I came away a bit jolted, and I'll admit even a little frustrated. We live only once - and none of us are getting any younger. Wasting our life is probably a more terrible loss than even wasting our time. But then, the gates of change open only on the inside, others can knock in hope.

Let's be victors....lets take charge....let's make the most of this one life we got. Because victims don't turn victors, only proactive, courageous and resourceful people do.

Thursday, July 28, 2011

Top FIVE mental energy wasters

Here's my list of top five energy eaters and wasters. These are thoughts and actions that can leave us seriously exhausted. And take away the positive and useful energy that we need in our life everyday.

ONE: Negative Talk: Though this list is not in ranking order, thinking, feeling, speaking, and finally, acting negatively is one of the most tiring things in the world. Literally. Prolonged negativity causes stress that can release hormones that in turn exhaust us or worse still - cause illnesses. So potent are the effects of negativity on our bodies.
What can you do? The mind has doors that only you can open. Refuse to open the lock when negativity comes knocking. Be strong and divert your attention through a book, music, talking, movies, cooking, running, meditating.....anything.

TWO: Jealousy: Not just is jealousy a major waste of good energy it is a complete waste of our time. Think about it - what do we achieve anyway? Not just do we not get what the other person has, we also begin downgrading what we already have. Now that's an unfair deal.
What can you do? Write down five things you are utterly proud of in your own life. These could date back to school days even. Read the list aloud and absorb its impact on your mind and spirit. It works.

THREE: Worrying and Brooding: I read somewhere long ago that 99% of what we worry about never comes true. I tested it out and found this to be a fact. Logically, the time we waste in worrying about a hypothetical situation could have been invested in making the current situation a great one.
What can you do? Get logical about worrying. Worrying is an irrational activity - so ask yourself, what is fact and what is fiction? And what if the worst case scenario did really happen?

FOUR: Blaming: Not just others, but blaming oneself and taking too much responsibility is a draining mental activity. It creates negativity and helplessness - both of which tire us out mentally. God helps those who help themselves - is not just a spiritual thought, but a psychological one, too!
What can you do? Talk to yourself when you feel wronged before you talk to anyone else. Most probably, we do have a hand in our own pain. Once we address that with courage, others seem lesser culprits.

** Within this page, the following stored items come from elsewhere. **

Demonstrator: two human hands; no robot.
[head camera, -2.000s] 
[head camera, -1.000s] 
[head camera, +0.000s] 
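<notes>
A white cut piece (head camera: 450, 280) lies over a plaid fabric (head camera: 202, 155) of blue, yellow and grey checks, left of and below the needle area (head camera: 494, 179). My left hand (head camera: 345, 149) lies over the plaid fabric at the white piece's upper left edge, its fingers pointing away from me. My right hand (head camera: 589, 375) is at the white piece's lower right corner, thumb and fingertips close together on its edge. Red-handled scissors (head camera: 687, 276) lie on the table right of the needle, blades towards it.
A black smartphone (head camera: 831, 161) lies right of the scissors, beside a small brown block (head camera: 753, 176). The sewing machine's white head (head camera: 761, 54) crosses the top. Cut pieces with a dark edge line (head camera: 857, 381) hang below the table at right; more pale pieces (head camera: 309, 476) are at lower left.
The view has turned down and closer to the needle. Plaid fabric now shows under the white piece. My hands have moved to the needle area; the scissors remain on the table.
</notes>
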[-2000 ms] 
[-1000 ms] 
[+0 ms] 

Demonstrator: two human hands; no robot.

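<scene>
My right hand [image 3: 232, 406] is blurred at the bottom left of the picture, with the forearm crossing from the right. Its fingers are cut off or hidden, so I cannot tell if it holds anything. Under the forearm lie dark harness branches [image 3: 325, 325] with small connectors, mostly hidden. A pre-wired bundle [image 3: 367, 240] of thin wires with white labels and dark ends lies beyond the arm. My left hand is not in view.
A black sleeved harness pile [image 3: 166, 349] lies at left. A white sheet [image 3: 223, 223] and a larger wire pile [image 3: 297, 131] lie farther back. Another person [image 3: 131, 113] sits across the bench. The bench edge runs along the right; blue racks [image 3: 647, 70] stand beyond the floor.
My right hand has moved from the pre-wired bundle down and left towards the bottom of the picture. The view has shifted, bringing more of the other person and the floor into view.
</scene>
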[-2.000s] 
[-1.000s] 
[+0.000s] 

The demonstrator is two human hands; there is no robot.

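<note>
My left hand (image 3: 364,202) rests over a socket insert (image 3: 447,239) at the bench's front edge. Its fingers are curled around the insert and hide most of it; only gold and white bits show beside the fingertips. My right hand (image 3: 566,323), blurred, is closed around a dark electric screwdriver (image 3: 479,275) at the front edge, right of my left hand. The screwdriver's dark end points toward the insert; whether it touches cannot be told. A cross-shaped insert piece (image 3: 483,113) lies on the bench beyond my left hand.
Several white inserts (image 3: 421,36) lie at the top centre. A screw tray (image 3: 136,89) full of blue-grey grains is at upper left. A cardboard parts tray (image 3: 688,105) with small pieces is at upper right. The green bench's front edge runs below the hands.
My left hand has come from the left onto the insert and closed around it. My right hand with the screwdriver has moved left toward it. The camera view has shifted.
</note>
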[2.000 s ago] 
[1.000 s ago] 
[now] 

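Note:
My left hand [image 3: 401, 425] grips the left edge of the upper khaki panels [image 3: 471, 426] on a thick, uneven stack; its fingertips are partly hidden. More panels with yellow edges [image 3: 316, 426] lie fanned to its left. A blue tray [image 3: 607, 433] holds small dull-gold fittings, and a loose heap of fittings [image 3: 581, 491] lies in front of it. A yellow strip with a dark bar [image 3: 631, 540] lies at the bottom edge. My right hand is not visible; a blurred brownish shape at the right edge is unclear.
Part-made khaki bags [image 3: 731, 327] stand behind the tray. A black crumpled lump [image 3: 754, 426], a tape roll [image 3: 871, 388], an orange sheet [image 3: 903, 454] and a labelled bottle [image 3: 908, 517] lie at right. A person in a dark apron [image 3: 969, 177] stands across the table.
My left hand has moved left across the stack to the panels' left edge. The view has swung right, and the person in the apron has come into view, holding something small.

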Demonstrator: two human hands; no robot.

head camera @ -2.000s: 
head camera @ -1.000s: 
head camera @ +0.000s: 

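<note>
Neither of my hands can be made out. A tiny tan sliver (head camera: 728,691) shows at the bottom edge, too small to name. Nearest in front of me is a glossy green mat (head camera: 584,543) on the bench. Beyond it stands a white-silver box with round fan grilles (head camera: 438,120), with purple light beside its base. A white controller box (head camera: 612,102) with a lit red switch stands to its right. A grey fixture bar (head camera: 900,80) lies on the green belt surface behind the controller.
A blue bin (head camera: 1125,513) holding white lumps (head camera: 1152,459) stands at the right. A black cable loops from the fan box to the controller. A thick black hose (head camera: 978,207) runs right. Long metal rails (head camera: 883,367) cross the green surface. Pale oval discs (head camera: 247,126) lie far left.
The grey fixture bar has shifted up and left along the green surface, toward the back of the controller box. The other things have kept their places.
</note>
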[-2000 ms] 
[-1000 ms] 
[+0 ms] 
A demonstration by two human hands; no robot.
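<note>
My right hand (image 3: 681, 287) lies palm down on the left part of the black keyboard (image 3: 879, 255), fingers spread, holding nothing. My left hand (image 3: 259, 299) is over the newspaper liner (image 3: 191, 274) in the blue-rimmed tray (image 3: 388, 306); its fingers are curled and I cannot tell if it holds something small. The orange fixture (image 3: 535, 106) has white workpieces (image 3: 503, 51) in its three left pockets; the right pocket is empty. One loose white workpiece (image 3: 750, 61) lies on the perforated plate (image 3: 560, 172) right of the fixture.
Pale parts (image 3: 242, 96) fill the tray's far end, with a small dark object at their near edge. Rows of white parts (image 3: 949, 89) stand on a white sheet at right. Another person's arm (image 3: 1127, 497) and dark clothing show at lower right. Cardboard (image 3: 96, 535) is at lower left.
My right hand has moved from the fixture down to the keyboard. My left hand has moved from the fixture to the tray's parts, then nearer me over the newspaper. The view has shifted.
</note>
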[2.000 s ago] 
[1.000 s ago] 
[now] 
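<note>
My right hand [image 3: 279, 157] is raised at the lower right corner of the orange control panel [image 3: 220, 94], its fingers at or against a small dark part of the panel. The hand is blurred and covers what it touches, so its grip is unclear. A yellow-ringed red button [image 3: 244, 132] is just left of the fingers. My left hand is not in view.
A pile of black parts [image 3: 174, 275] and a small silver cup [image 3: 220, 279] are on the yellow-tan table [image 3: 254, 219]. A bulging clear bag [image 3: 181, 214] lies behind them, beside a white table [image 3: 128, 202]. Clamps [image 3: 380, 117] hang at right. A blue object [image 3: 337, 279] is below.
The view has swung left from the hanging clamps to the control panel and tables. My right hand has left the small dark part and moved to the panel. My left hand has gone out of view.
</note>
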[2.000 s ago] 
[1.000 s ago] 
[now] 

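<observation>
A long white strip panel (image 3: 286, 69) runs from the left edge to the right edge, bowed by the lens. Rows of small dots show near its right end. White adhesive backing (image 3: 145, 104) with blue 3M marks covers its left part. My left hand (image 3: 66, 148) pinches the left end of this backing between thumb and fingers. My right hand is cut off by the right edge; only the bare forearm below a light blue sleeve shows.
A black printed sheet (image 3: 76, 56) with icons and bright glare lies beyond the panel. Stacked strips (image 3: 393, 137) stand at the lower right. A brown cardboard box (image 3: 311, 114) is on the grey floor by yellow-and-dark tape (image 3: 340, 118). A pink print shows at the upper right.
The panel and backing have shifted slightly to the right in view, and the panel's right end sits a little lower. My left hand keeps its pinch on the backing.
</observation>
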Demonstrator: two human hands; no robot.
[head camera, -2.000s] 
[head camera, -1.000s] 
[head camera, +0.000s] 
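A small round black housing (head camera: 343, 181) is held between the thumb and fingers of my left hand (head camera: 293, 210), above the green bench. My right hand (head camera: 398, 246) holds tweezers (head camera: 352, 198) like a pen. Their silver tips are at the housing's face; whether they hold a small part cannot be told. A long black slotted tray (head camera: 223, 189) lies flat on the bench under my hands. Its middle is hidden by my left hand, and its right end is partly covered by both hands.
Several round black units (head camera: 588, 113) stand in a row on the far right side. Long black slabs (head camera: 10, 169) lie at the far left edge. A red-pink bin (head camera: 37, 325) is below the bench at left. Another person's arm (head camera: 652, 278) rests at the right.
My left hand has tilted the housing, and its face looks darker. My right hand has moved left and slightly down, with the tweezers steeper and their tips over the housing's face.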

FIVE: Feeding Fear: Nothing blows things more out of proportion than fear. It could range from fear of losing our image to fear of losing money or health. But fear drives us like nothing else. And it also robs us of precious energy that we absolutely need to fire our imagination and passion.
What can you do? Figure out one small fear and get over it. Just one tiny one. The sense of elation is worth experiencing. That one small step makes other fears seem less towering.